Kalbimin yeni sahibi

43 ve 7 yaşlarında iki insanın tıpkı ekrana bakıp tıpkı derecede memnun hissetmesini sağlayan kaç oyun oynadım bilmiyorum. Astro Bot, PS5’in içinde bize verilen o tadımlık Playground oyununun katmerlenmiş, cümbüşü katlanmış, kat be kat büyümüş fakat yarattığı memnunluk hissi zerre değişmemiş bir versiyonu.

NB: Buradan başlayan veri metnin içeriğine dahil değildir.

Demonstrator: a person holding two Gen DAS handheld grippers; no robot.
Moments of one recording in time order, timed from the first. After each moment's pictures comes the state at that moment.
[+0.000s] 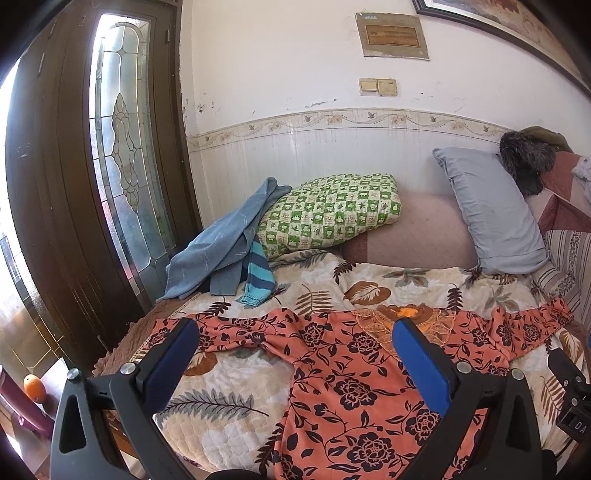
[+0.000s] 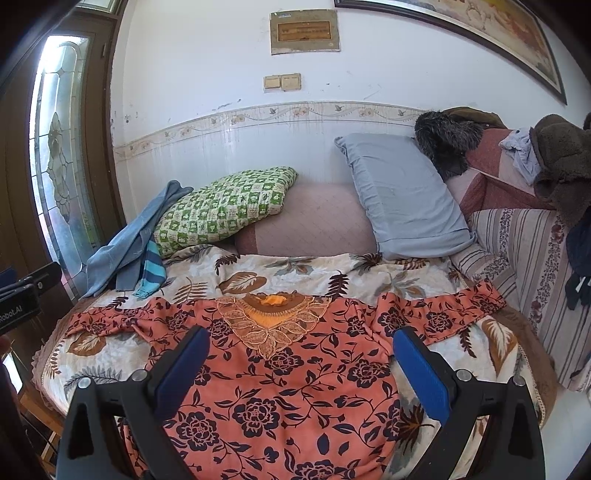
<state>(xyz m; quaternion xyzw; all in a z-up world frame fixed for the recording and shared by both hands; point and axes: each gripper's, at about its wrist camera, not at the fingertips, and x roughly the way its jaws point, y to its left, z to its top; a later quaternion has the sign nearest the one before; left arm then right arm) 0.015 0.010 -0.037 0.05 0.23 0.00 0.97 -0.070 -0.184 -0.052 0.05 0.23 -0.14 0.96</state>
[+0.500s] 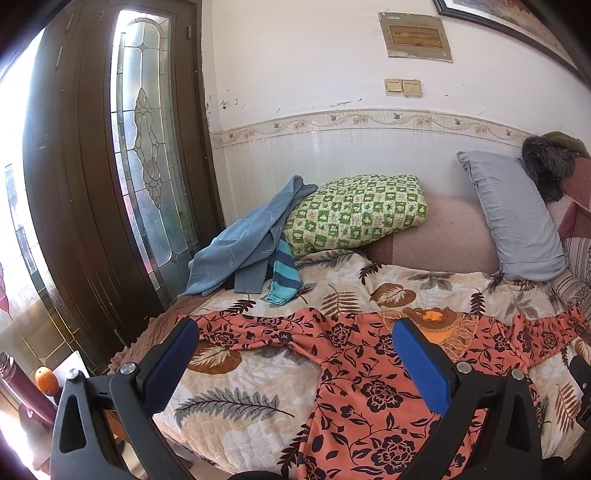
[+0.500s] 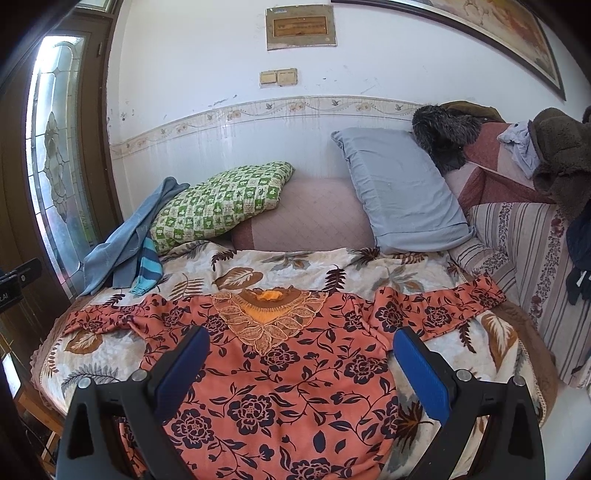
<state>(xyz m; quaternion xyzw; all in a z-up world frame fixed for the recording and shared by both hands) 0.020 0.037 -0.038 0.04 0.23 0.04 0.97 -0.068 -0.190 -0.060 0.06 0.24 -0.14 0.96</state>
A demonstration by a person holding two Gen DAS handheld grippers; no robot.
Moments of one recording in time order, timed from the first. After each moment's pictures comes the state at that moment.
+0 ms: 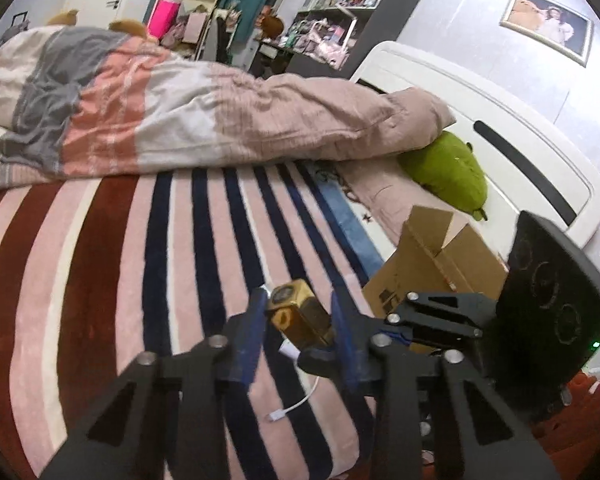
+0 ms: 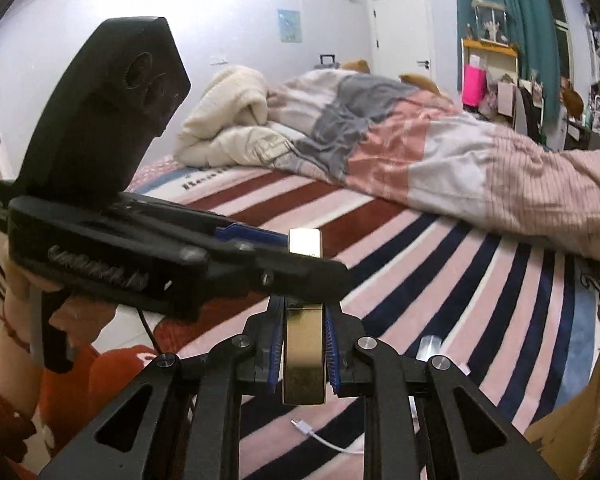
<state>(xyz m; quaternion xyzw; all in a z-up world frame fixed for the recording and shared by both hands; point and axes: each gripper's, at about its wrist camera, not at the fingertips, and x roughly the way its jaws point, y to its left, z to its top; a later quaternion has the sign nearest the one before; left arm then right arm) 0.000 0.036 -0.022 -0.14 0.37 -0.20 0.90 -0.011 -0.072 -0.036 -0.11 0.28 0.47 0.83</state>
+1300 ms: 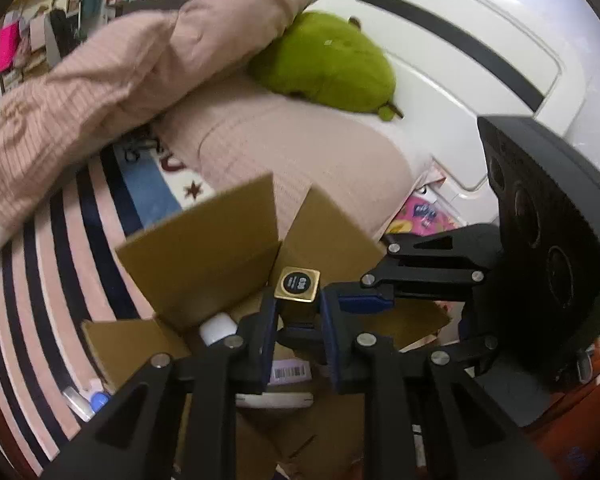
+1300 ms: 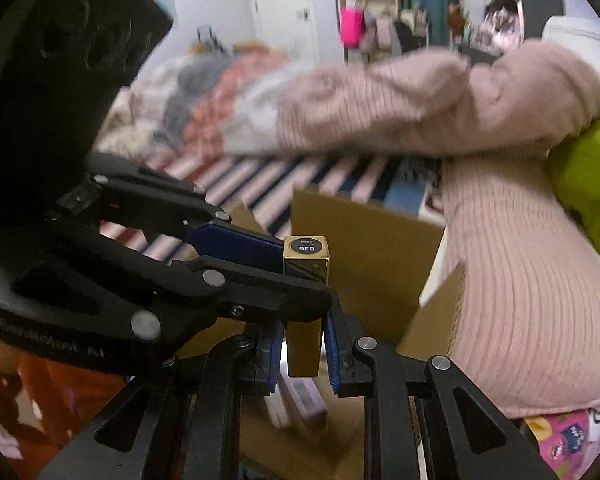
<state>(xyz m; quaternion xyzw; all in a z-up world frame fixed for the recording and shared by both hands) 0.098 -0.262 0.006 0.02 0.47 -0.36 0.81 0.063 -0.317 -0.001 -0.08 0.42 0.30 0.86</state>
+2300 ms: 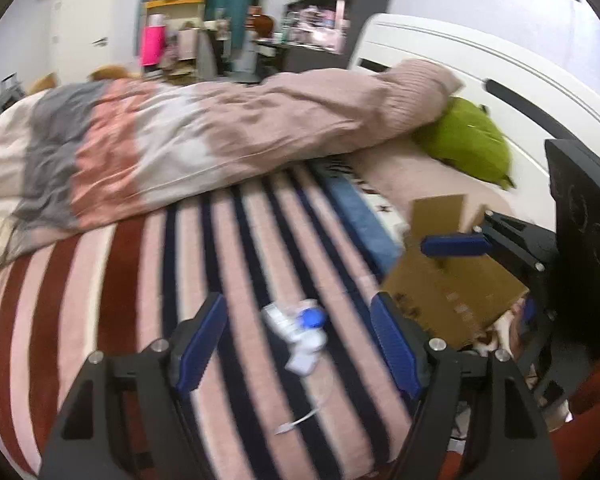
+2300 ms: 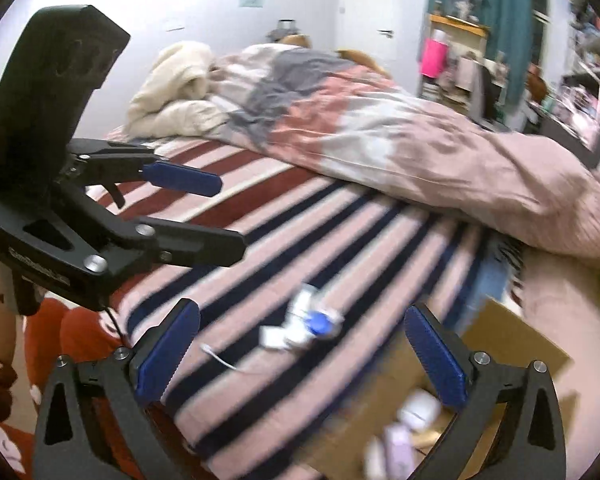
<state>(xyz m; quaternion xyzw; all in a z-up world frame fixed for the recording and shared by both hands) 0.008 -0.008 0.013 -0.04 0.38 -0.13 0.91 0.024 -0.147 0.016 -0.17 0.35 0.39 0.84</state>
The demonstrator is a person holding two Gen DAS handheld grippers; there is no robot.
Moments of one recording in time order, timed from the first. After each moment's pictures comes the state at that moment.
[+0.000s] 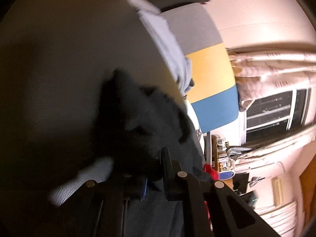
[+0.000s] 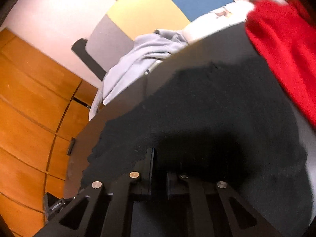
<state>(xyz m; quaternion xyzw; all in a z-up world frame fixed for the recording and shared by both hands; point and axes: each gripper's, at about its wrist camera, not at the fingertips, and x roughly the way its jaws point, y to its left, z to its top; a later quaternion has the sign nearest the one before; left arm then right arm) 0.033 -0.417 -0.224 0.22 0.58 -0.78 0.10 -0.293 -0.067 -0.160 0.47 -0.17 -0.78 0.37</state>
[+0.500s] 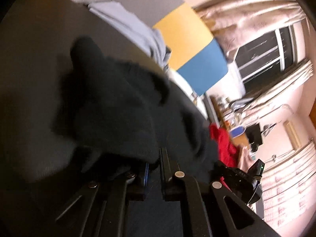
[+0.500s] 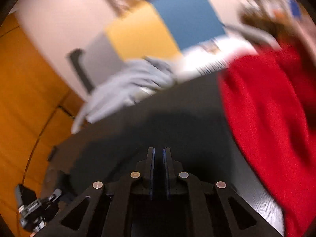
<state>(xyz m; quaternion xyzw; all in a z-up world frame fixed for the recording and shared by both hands) -0.012 -0.365 -0.227 0.32 0.45 -0.84 0.03 -0.304 0.006 -0.181 0.45 -0.16 -0.83 0.28</state>
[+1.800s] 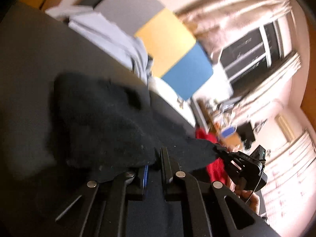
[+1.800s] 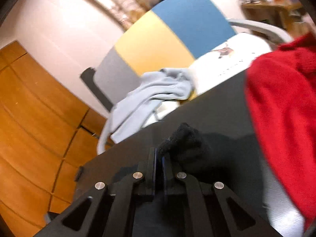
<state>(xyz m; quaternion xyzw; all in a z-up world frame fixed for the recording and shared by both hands) -0.024 -0.355 -0.216 0.29 0.42 -0.86 0.00 -0.324 -0.001 -0.143 0.42 -0.23 -0.82 0.32</state>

Astro Bot’u birinci açtığınızda inanılmaz bir tanıdıklık hissi kaplıyor içinizi. Giriştiğiniz birinci saniyeden itibaren güya birinci oyundan artık çıkmış yeni oyunun devasa galaksisine adım atmışsınız üzere oluyor. Özünde tıpkı fakat kapsamı açısından çok daha büyük bir oyun alanına sahipsiniz artık. Oyunun öznesini tekrar Playstation ve Playstation’ın unutulmaz figürleri oluşturuyor. Uzayda kendi halimizde dolaşırken muhtemelen oyun dünyasındaki en sevimli kötüyle karşılaşıyoruz ve Playstation’ımızın hafızası bir yana, işlemcisi öbür tarafa gidiyor. Yalnızca Playstation’ımız bozulsa güzel, 301 (mi acaba*) yol arkadaşımızın her biri galaksinin farklı köşelerinde gözden kayboluyorlar.

Maceramız PS5’imizin çakıldığı enkaz alanında başlıyor. Üzgün, yorgun ve yaşadıkları karşısında şok yaşayan sevgili Astro Bot’umuzun gözüne gökten düşen bir ışık hüzmesi takılıyor. Çabucak koşup yanına gidiyoruz ve işte o anda Astro Bot’un süper galaksisinin kapıları açılıyor.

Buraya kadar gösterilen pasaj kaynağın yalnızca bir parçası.